4. Hot Spot: It is another interesting technology which is of more latest origin than the others mentioned here. It is a infra-red imaging system used in cricket to examine whether the ball has struck the batsman, bat or the pad. It can play a critical role in determining whether the batsman is out or not, in case of an appeal for LBW or caught. It works in the following manner:
- Two infra-red cameras are positioned at either end of the ground.
- The friction generated by a collision, such as ball on pad, ball on bat, ball on ground or ball on glove is detected by these cameras.
- Precise localising of the ball’s point of contact is done using a subtraction technique which results in a series of black-and-white negative frames being generated into a computer.
- Hot Spot uses technology developed in the military for tank and jet fighter tracking.
It was first used during the first Test match of the 2006-07 Ashes at The Gabba, on 23 November 2006 by Australian Nine Network.
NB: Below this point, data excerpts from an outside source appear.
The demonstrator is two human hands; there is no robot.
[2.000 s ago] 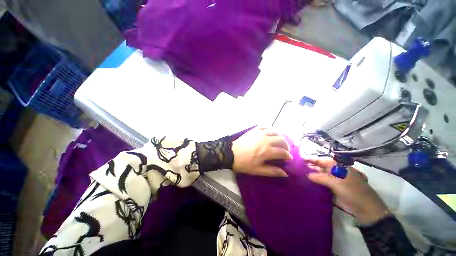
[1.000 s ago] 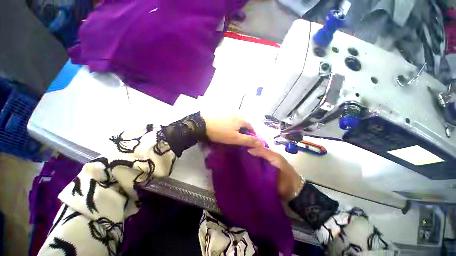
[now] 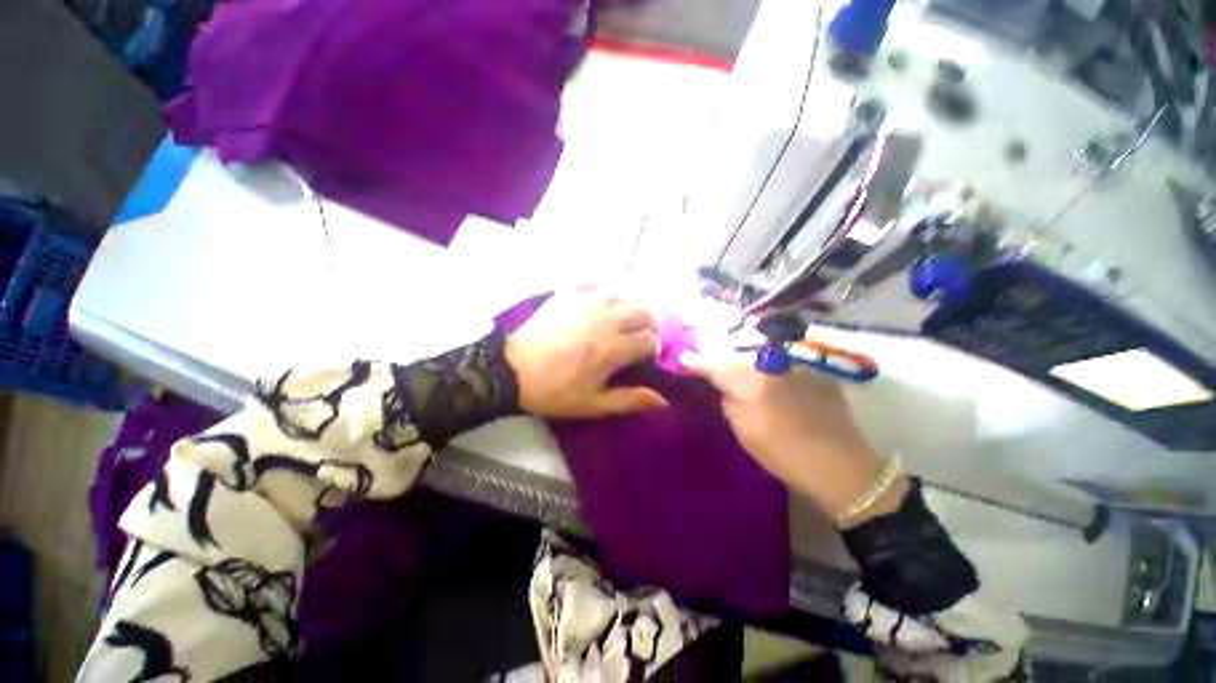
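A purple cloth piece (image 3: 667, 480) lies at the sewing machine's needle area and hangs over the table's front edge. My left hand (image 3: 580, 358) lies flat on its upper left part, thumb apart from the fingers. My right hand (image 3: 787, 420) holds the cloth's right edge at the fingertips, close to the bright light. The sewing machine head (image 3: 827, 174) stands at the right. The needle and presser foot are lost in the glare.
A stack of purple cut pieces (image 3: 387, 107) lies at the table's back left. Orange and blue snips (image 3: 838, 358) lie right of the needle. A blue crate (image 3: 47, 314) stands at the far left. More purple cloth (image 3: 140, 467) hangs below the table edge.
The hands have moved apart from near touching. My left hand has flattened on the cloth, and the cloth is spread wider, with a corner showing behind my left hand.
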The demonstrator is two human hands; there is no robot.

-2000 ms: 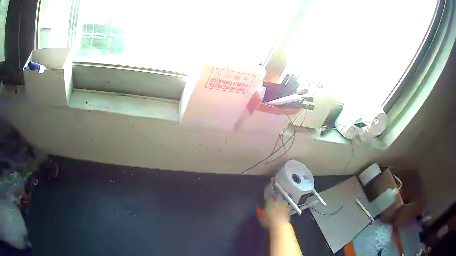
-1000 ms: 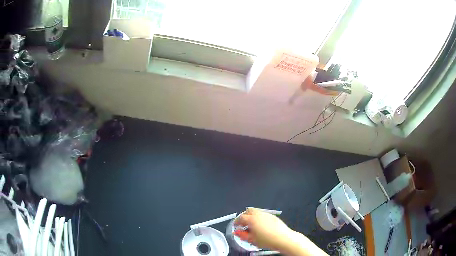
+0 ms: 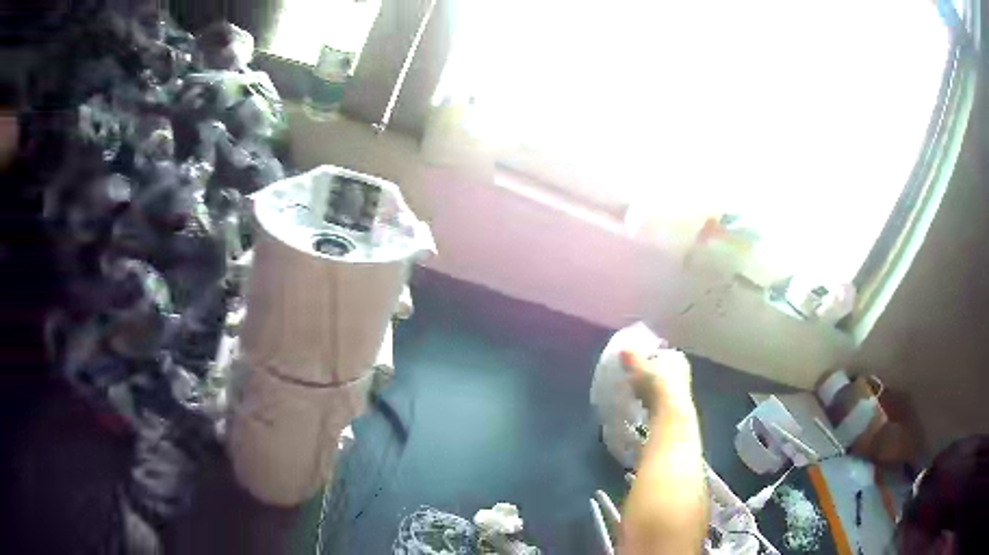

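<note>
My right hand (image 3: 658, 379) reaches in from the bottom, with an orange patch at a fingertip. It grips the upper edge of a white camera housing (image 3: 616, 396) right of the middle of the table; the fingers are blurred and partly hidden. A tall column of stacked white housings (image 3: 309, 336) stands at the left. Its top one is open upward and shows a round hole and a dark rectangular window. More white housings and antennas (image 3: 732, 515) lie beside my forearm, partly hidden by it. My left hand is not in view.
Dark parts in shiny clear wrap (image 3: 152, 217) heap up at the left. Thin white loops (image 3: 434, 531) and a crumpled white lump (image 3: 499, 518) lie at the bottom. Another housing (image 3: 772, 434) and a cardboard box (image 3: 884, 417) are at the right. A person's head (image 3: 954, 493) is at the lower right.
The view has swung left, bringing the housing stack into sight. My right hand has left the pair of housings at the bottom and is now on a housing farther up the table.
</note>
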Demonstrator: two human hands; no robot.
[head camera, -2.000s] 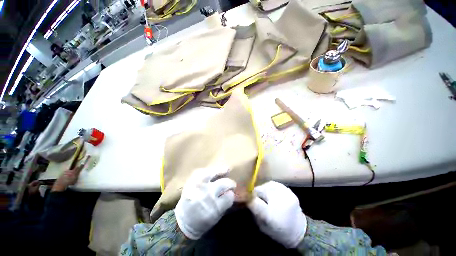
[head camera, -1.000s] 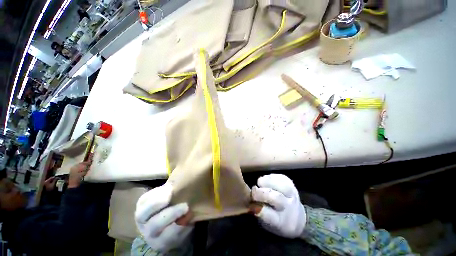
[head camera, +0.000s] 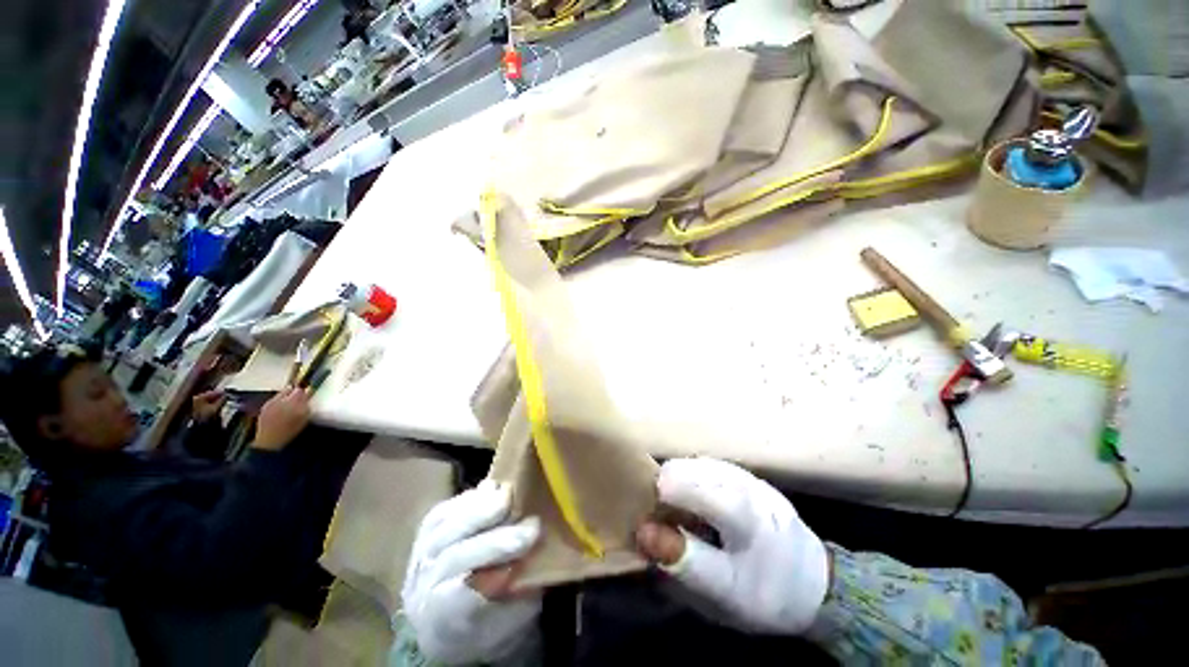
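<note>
A taupe bag body (head camera: 587, 378) hangs over the table's front edge, with its yellow piping (head camera: 533, 391) running up the middle towards me. My left hand (head camera: 472, 573), in a white glove with bare fingertips, grips its lower left corner. My right hand (head camera: 741, 547), gloved the same way, grips its lower right corner. The bag's far end narrows to a tip near the pile of bags. Its underside is hidden.
Taupe bags (head camera: 626, 130) are piled at the back. Right: a tan cup (head camera: 1024, 209), white cloth (head camera: 1119, 275), yellow block (head camera: 884, 313), wooden-handled tool (head camera: 919, 297) and corded green tool (head camera: 1111, 440). Left: a red-and-white bottle (head camera: 372, 305) and a seated person (head camera: 196, 508) handling a bag.
The view has swung left, bringing more of the person in. The bag has turned from lying flat to showing its piping in the middle, and my hands have moved apart to its corners.
</note>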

The system would be available to the third umpire in case of player referral. Hot spot can be used to resolve many critical decision problems like whether the ball hit the bat first and then the pad or pad first and then the bad. These identifications may be critical as in the first case only a caught appeal can be upheld and in the second both an LBW or caught. Hot spot also have advantage over the famous Snickometer. The technology was adopted by BBG sports in conjunction with Sky Sports.
There are lot of other technologies like pitchmap, bowling analysis etc. which are used and new ones which can be used in future. It might need another article to cover them all. However the main bone of contention for ICC is to judge whether to use a technology in the decision making process or not. The positives of using a technology are obvious that it makes it a fair deal for everyone in the park and stakeholders outside it. But then the problem of time comes up. It is a decision difficult to take in an age where we have already come down to 20-20 cricket to take care of time factor. The use of these technologies definitely calls for more time and slows the pace of the game. Money is also needed but I feel that ain’t a big problem for ICC. So the challenge for ICC is to ensure that the pace of the game is maintained and also it remains a fair deal. I feel also the human touch would go out with the incorporation of more technology. Lets see how the future of cricket shapes up. Stakes are really high with Nations getting involved financially and emotionally in much greater proportion than in yesteryears and ICC has to call the shots and get it right.